E Mila sapeva che a questo punto non poteva più raggiungere quelle scale. Aveva paura, una folle paura, ma non poteva scappare, non poteva andare ad abbracciare suo figlio al piano di sopra. Lei doveva… vederli, doveva rispondere a quella chiamata. Non c'era altra scelta, il suo cervello non ammetteva alternativa. Doveva farlo e basta.
Respirando a fatica, Mila raggiunse la porta d’ingresso, l’aprì e uscì in giardino. Fece qualche passo sul prato guardandosi attorno. Erano lì, li percepiva, ne avvertiva la presenza, che gli faceva letteralmente schizzare il cuore contro la cassa toracica. Ma per quanto fosse terrificante, doveva stare lì con loro, perché è così che è sempre stato.
Camminò ancora sull’erba, i suoi piedi scivolavano sui fili d’erba bagnati di rugiada. 
Notò finalmente quell’oggetto in mezzo al prato. Una sorta di scatola nera, lucida, abbandonata sull’erba. E quella visione le provocò un vero e proprio malessere fisico, nausea, la testa era leggera e il suo corpo sempre più pesante e sempre meno suo.

Lentamente però cominciava a capire, cominciava a dare forma a quell'impressione, a quel ricordo primordiale. 
“Non sono pronta.” disse allora alle figure sul prato che adesso riusciva a distinguere sempre più definite.
L’aveva sempre saputo. Ogni umano su questa terra l’ha sempre saputo. Ma come è possibile dimenticare una cosa del genere?
“Mio figlio.” supplicò allora cominciando a piangere, mentre il suo corpo si muoveva da solo e andava ad inginocchiarsi davanti a quella scatola “Gli ho promesso che sarei tornata, che avrei fatto in frettissima.”
Quelle figure grigiastre e terrificanti presero ad avvicinarsi lentamente. Lei allungò le dita tremanti su quella scatola, quello scrigno che custodiva la chiave delle sue memorie. 
Il contatto con quel materiale provocò una scossa definitiva ai suoi pensieri. Finalmente tutto divenne totalmente, perfettamente chiaro e le lacrime presero a scendere più velocemente. 
Vedeva tutto ora. Sapeva tutto. Tutti i segreti del mondo, le risposte alle domande che ognuno di noi si pone, che abbiamo sempre conosciuto ma che non ricordiamo fino a quel momento.

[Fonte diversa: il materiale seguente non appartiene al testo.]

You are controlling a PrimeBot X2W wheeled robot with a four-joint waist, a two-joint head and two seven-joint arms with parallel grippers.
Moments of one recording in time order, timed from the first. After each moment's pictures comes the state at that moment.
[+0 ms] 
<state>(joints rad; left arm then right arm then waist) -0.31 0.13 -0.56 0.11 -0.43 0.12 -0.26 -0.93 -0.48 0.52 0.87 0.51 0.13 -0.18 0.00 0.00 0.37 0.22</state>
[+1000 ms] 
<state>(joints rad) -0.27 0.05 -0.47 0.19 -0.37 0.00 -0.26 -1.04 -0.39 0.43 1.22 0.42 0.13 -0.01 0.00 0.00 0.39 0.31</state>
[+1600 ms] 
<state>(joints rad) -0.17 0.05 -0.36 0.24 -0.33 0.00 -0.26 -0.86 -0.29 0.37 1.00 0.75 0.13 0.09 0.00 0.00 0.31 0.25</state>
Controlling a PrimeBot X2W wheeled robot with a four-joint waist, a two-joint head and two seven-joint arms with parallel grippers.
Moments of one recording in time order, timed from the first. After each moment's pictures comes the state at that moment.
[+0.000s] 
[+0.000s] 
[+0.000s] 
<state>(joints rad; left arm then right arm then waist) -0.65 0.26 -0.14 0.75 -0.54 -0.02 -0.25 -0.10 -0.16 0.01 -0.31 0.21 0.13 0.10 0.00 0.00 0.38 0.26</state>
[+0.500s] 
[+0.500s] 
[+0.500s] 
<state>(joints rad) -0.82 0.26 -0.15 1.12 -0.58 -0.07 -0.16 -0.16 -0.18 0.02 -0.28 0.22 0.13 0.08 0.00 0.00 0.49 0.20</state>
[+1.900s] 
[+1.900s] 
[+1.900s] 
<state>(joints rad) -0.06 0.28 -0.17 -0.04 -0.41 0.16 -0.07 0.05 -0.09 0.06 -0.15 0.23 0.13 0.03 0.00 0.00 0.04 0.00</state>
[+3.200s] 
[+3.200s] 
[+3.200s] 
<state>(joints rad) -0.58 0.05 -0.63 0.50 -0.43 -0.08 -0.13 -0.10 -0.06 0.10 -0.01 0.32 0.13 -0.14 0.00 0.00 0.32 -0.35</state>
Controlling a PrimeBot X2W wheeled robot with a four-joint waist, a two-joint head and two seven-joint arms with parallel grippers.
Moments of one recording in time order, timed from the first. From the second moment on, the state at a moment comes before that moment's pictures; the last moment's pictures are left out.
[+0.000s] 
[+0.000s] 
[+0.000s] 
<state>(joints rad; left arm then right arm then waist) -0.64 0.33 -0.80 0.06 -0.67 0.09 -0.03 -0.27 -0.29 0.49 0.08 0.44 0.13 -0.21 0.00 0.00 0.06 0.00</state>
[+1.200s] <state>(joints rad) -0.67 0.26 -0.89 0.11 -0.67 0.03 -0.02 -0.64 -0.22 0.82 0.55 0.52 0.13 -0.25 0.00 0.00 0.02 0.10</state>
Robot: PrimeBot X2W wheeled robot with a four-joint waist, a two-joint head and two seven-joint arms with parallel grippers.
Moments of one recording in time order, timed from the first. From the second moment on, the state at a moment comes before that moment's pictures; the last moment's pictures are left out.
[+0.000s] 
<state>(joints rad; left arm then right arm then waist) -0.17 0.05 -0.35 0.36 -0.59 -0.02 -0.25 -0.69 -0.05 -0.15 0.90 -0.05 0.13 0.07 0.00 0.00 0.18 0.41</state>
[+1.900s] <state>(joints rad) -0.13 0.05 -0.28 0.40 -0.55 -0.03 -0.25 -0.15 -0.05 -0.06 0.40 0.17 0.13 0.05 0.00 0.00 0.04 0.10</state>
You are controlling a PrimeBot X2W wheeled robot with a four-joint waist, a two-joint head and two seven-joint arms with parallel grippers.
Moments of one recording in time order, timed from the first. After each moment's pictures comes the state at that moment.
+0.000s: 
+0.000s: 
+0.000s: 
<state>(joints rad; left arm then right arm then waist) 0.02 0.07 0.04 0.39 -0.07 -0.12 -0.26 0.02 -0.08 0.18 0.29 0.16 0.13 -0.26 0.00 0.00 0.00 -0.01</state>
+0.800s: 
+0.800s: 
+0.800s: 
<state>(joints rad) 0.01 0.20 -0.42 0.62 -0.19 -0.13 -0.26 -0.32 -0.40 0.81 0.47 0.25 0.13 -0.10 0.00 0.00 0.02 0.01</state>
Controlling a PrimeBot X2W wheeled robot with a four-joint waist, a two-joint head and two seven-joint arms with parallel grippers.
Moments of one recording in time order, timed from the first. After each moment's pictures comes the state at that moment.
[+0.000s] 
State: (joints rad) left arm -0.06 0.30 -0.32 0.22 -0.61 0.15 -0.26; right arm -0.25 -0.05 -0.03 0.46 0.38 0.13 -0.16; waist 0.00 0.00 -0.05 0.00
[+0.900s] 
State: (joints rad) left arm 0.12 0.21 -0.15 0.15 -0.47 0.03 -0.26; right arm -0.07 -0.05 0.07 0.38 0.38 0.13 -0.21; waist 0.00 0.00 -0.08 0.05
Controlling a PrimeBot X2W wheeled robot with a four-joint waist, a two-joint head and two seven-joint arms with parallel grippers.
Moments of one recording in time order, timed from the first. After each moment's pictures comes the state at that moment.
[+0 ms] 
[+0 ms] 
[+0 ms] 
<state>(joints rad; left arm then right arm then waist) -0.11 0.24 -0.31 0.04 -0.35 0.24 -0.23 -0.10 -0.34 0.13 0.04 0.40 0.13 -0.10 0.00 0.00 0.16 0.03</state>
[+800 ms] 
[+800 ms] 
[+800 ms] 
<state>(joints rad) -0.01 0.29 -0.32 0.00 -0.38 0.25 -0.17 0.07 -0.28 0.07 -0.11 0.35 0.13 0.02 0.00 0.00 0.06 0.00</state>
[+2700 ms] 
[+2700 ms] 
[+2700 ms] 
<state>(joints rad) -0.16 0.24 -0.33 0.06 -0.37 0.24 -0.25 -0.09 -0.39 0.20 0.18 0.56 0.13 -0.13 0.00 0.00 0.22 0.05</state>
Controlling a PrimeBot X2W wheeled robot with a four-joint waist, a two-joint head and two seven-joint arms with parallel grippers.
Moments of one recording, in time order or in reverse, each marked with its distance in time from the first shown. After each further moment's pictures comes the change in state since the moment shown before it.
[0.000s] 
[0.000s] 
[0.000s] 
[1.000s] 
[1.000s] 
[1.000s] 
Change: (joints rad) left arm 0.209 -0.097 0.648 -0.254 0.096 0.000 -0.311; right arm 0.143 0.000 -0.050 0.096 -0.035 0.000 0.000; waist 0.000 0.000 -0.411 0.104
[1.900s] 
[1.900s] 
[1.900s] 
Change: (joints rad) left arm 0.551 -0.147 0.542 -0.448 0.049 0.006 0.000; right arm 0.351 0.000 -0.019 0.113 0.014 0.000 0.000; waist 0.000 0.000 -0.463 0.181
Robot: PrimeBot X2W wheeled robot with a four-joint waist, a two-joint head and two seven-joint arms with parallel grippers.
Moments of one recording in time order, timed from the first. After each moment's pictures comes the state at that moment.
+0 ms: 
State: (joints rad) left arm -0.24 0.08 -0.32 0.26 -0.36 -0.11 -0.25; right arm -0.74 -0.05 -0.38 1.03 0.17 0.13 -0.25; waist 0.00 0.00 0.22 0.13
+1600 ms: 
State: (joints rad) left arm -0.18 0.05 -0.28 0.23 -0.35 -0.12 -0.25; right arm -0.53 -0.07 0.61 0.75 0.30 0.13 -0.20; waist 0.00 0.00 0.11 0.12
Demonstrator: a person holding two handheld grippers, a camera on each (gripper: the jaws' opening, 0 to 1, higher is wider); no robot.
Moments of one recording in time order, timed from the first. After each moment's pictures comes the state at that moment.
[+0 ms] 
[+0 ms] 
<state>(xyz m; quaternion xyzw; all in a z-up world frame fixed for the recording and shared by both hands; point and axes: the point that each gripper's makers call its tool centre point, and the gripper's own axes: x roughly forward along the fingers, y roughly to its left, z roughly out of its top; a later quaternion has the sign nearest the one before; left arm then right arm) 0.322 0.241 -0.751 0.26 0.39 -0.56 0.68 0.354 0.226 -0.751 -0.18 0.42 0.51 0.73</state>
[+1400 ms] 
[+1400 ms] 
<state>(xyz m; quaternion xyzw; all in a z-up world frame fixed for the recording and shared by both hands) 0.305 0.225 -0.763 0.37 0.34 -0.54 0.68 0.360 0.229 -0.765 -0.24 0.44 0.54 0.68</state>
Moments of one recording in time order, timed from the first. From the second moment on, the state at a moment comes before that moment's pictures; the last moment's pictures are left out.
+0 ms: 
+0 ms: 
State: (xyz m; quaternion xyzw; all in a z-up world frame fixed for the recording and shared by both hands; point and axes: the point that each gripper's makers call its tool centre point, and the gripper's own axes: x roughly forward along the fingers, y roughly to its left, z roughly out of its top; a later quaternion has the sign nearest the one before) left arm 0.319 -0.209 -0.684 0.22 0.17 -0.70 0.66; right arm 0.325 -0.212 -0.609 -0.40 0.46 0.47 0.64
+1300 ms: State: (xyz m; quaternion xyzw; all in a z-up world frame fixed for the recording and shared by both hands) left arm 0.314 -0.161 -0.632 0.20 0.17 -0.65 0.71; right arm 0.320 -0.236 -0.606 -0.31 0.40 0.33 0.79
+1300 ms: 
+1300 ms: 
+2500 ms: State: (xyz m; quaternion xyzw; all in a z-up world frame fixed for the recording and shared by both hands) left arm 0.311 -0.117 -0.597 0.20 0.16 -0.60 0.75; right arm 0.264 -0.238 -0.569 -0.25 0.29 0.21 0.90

I muscoli di Mina si contrassero contro la sua volontà, piegò la testa all’indietro, guardando il cielo cosparso di stelle luminose, un fascio luminescente l’avvolse.
Gli accompagnatori si chiusero a cerchio intorno a lei, ora poteva chiaramente vedere e riconoscere gli esseri che dominano dall'ombra il pianeta Terra.
Erano pronti a partire. 
Mina guardò la finestra della camera di suo figlio, il suo piccolo, dolce Lucas.
“Gli avevo promesso che gli avrei fatto compagnia, che non l’avrei lasciato solo.” mormorò iniziando a librarsi in aria e a svincolarsi dalle leggi della gravità.
Un’unica, ultima lacrima le scivolò sul viso, mentre cominciava quell’ascesa.
Partirono in un lampo di luce verde, penetrando la notte, squarciando l'atmosfera e ancora più in alto, verso le stelle, verso il luogo da dove siamo arrivati.